(MATERIAL TO PROCESS)

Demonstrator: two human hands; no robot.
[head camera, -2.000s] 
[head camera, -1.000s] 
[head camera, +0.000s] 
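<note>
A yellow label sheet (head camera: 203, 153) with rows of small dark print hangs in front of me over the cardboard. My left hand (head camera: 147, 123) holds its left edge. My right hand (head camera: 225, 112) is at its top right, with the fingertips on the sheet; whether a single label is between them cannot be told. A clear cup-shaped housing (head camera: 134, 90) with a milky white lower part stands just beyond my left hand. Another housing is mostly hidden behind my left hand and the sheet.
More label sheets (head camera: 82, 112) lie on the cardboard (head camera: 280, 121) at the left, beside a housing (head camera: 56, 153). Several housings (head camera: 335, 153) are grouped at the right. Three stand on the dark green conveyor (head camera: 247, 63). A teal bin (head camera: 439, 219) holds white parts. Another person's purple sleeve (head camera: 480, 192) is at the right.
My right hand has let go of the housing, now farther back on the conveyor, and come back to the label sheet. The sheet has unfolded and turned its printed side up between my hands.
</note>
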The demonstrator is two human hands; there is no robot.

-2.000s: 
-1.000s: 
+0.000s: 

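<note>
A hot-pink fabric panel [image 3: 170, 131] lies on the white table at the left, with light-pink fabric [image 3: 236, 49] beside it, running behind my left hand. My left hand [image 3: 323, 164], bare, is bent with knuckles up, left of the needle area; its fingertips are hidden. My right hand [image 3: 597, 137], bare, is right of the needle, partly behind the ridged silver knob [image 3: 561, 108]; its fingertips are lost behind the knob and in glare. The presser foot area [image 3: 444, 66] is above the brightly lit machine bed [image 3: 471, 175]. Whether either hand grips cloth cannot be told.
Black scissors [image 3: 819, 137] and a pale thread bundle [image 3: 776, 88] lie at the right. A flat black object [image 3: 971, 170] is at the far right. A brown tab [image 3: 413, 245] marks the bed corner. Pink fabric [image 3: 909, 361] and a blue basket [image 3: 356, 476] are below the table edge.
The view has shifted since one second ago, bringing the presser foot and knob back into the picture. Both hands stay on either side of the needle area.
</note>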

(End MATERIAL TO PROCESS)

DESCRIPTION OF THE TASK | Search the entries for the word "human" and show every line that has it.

RESULT OF THE EXERCISE |
Demonstrator: two human hands; no robot.
The demonstrator is two human hands; there is no robot.

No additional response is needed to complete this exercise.